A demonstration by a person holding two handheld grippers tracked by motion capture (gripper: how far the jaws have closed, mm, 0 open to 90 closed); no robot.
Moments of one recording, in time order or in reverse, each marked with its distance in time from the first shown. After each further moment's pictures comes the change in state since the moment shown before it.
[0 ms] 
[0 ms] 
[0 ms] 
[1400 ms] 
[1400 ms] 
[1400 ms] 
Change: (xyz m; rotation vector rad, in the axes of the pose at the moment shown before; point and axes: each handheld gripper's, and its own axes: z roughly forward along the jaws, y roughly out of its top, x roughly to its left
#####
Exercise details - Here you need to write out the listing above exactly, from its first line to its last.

Response to this task -
A demonstration by a person holding two handheld grippers tracked by motion capture (gripper: how far the jaws have closed, mm, 0 open to 90 closed); no robot.
Moments of one recording, in time order or in reverse, each marked with its distance in time from the first shown. After each further moment's pictures comes the change in state since the moment shown before it.
[0 ms] 
[0 ms] 
[0 ms] 
[1400 ms] 
[1400 ms] 
[1400 ms] 
Change: (xyz m; rotation vector rad, in the axes of the pose at the moment shown before; point and axes: each handheld gripper's, and its own axes: z roughly forward along the jaws, y roughly out of its top, x roughly to its left

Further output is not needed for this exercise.